Dokter spesialis ortopedi tulang dan traumatologi, dr Oryza Satria mengakui keberadaan pengobatan tradisional di Indonesia untuk patah tulang. Tapi ia tak bisa menyebutnya sebagai tindakan benar atau salah.
"Intinya, jangan membuat pasien merasa kesakitan, baik pengobatan tradisional maupun medis sebaiknya mengikuti kaidah itu," kata dr Oryza seperti dikutip dari Antara.
Ia juga menanggapi pengobatan Ida Dayak yang menurutnya memiliki "keilmuan berbeda."
"Kalau dari segi ortopedi, sudah ada standarnya baik dari segi anatomi atau susunan tubuh manusia... kemudian tindakan yang diperlukan misalnya bedah, semua itu ada keilmuan dengan standarisasi yang baku," tambah dr Oryza.
Bagaimanapun, ia tetap memperingatkan agar masyarakat tetap mempertimbangkan risiko sebelum berobat secara tradisional. Kata dia, masyarakat perlu mencari informasi yang benar dan terpercaya agar tindakan yang dilakukan tidak berakibat buruk.
"Setiap tindakan yang dilakukan itu harus jelas risiko dan komplikasi yang ditimbulkan apa, baik jangka pendek, menengah dan panjang, karena semua tindakan pasti ada risiko dan komplikasinya, jangan mudah percaya pada kesembuhan instan atau janji-janji manis," kata dr Oryza.
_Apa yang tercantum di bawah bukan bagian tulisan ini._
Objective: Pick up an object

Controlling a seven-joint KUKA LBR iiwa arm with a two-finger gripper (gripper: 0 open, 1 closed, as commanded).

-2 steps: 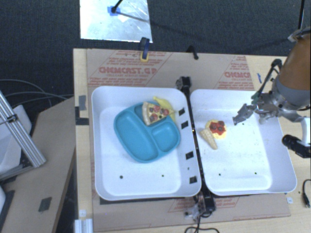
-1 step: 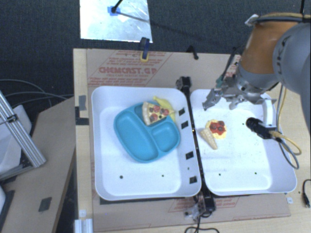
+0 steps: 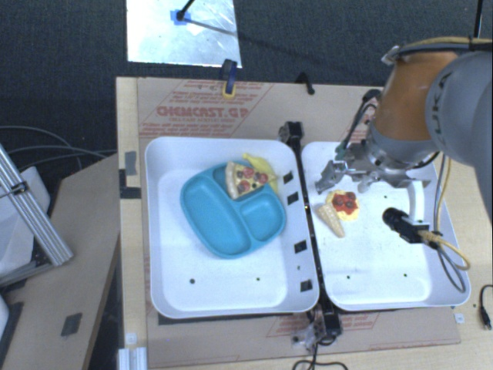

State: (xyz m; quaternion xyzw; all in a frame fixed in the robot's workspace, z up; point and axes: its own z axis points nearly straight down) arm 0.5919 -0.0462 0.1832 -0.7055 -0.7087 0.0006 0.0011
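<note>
A toy pizza slice point(image 3: 341, 210) with red toppings and a pale crust lies in the right bin point(image 3: 385, 284), near its left wall. My gripper point(image 3: 347, 181) hangs just above the slice's far end, open, with nothing between its fingers. In the left bin point(image 3: 177, 284) a blue divided plate point(image 3: 223, 222) carries a second pizza slice point(image 3: 245, 179) on its far rim. A yellow piece point(image 3: 260, 163) pokes out behind that slice.
A black divider with clips point(image 3: 303, 206) runs between the two bins. A black fitting with a yellow cable point(image 3: 408, 227) hangs from the arm over the right bin's right side. The bins sit on a cardboard sheet point(image 3: 200, 110).
</note>
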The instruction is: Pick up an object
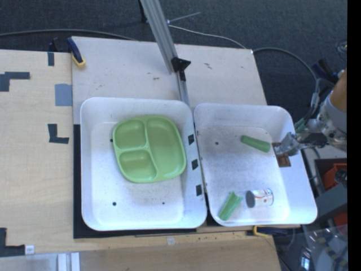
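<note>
We saw the gripper [285,145] at the right bin's [293,205] rim, beside a green cylinder [255,144]; we could not tell its state.

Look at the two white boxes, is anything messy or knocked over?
Nothing is spilled or broken. The small can in the right bin lies on its side, beside a green piece. Another green piece lies near the gripper. The green plate sits flat in the left bin.

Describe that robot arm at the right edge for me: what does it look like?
The arm is grey metal with an orange band above the wrist. Its gripper is small and dark grey, with a brownish tip, and greenish bits show near the wrist.
</note>
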`<state>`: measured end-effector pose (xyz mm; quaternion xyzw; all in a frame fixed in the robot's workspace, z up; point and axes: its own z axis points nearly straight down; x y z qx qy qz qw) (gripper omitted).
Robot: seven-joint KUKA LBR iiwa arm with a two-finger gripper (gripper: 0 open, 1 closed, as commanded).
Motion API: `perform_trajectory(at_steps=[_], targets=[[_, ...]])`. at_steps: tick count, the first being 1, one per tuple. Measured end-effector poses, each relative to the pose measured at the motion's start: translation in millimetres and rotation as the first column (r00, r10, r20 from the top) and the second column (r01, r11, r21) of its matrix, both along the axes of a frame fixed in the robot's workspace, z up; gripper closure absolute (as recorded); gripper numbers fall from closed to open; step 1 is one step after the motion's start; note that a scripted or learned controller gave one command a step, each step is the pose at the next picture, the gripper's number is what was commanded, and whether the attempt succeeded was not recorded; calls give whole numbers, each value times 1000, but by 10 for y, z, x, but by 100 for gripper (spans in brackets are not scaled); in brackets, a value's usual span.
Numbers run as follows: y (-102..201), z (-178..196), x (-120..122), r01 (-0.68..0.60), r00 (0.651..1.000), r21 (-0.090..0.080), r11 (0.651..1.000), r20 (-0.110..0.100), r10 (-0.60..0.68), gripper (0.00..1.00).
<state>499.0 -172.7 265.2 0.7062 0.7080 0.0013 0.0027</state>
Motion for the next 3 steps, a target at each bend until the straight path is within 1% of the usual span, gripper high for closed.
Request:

Di sisi lain, Kepala Biro Komunikasi dan Pelayanan Publik Kementerian Kesehatan (Kemenkes) Siti Nadia Tarmizi mengatakan tidak ada aturan yang melarang pengobatan tradisional.
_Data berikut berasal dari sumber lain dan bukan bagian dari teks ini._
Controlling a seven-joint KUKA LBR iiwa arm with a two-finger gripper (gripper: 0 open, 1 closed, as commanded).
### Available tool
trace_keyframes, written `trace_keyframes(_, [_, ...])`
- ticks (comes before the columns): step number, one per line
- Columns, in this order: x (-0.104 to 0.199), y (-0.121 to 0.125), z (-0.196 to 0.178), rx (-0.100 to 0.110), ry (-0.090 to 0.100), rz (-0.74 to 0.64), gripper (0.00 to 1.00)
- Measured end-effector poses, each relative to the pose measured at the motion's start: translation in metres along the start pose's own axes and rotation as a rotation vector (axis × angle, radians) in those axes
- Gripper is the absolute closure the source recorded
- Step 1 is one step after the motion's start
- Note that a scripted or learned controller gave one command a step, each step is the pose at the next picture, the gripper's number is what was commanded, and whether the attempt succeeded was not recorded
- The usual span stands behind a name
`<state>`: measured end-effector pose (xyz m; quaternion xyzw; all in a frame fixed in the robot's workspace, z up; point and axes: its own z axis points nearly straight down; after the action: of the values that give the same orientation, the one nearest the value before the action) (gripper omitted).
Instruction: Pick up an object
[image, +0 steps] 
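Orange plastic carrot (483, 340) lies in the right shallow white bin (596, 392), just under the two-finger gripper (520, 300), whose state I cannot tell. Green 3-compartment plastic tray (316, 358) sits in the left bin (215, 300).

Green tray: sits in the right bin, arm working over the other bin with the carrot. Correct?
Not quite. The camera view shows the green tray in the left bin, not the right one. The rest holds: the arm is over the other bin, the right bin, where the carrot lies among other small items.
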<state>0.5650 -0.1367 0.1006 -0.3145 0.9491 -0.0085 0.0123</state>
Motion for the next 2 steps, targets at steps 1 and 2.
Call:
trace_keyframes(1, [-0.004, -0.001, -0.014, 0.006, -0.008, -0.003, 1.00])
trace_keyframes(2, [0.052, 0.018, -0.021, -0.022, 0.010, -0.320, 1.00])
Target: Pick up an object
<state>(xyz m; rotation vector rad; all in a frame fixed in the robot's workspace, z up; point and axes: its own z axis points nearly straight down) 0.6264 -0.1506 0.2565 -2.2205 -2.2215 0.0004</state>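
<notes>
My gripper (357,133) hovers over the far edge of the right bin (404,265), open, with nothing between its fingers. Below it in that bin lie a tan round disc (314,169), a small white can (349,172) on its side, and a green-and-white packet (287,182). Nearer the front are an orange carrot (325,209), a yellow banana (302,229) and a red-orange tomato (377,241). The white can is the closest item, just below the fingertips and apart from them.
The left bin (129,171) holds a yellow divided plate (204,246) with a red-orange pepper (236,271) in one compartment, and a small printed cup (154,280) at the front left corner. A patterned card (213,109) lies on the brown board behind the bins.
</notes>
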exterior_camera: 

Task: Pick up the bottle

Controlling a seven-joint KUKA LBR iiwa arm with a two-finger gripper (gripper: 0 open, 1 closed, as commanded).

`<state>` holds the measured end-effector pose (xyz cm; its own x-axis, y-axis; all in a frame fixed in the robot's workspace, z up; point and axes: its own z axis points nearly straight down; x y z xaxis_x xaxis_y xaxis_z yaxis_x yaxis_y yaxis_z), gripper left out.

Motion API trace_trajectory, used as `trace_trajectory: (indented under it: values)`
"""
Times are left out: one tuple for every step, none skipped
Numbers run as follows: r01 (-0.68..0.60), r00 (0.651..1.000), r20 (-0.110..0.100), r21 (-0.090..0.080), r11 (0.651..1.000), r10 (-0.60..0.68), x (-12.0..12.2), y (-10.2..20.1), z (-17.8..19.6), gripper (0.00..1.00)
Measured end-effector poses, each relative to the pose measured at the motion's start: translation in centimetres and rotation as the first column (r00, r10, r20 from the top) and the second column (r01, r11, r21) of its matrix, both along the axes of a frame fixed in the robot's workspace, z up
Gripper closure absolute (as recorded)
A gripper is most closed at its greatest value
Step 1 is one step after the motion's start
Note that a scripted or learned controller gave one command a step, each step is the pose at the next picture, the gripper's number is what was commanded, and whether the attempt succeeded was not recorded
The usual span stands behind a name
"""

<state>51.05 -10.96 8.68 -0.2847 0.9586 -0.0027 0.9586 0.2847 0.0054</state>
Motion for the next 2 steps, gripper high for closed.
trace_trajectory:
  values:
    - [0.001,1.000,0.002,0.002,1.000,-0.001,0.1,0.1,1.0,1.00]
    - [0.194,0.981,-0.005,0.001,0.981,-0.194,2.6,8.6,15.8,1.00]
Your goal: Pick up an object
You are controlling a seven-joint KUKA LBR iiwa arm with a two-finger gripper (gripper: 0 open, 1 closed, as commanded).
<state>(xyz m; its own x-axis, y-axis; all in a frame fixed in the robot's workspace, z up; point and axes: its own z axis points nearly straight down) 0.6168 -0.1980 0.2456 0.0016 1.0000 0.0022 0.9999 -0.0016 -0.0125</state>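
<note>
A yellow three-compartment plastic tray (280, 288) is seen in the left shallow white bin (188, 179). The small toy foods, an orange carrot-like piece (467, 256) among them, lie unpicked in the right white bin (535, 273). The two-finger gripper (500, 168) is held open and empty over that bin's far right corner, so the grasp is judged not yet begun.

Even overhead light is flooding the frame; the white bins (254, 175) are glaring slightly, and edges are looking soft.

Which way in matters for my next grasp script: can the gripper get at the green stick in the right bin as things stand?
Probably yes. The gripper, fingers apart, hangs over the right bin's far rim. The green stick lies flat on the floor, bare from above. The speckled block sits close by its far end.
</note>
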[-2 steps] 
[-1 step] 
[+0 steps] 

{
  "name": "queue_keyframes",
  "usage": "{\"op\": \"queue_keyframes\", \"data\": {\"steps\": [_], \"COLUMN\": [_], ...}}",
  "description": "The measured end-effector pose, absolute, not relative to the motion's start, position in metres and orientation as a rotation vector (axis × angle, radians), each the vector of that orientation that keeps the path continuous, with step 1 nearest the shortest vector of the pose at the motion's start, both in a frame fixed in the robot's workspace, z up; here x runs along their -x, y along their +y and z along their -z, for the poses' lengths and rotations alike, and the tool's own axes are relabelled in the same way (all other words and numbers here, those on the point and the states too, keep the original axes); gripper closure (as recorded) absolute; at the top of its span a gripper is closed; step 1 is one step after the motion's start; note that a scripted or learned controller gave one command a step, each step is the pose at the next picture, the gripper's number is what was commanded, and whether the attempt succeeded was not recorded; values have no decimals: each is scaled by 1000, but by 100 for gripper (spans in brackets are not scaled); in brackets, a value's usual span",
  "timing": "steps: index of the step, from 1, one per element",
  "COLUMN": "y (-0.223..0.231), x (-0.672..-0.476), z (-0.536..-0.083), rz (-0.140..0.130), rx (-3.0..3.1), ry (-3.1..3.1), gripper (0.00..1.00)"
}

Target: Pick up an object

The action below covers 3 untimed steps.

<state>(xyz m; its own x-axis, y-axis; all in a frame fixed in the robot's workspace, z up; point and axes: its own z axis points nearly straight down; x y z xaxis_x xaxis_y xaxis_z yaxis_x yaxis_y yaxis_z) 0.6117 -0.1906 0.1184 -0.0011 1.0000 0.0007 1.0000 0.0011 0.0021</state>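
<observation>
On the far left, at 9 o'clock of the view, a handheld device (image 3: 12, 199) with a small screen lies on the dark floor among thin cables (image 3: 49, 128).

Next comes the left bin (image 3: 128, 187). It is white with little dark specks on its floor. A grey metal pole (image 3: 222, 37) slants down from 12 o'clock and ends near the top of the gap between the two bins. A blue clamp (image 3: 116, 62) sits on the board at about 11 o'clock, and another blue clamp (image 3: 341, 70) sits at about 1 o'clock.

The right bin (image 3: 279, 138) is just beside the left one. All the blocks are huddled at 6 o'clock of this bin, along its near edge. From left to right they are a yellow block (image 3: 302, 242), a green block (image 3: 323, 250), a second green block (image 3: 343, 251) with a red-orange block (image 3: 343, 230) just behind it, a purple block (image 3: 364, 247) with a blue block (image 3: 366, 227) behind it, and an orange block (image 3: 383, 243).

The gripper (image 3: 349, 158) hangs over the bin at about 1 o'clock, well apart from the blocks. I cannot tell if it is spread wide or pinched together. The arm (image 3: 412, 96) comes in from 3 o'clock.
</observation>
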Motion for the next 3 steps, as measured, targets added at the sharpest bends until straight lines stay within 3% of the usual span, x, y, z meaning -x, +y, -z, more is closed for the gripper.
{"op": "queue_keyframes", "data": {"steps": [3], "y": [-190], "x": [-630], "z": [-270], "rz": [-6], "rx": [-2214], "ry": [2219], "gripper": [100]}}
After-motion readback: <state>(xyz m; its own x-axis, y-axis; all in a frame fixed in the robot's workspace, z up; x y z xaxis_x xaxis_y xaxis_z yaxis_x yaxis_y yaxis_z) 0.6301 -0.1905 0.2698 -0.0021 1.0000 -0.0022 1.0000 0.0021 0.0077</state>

Tapi keberadaan para ahlinya harus disertai dengan surat pendaftar penyehat tradisional (STPT). Hal ini sebagai bagian dari upaya perlindungan konsumen, tenaga kesehatan dan pelayanan publik yang diatur dalam undang undang.
"Kita tentunya akan melakukan pembinaan terhadap pengobatan tradisional ataupun tenaga penyehat tradisional (hatra) termasuk bahwa hatra memiliki STPT," kata Siti Nadia kepada Kompas.TV .
Terkait pengobatan Ida Dayak, Siti Nadia belum bisa memastikan apakah sudah memiliki STPT atau tidak.
"Nah, mesti cek ke dinas kesehatan setempat, sudah pernah dilakukan sosialisasi kah tentang hatra di daerahnya," lanjut Siti Nadia.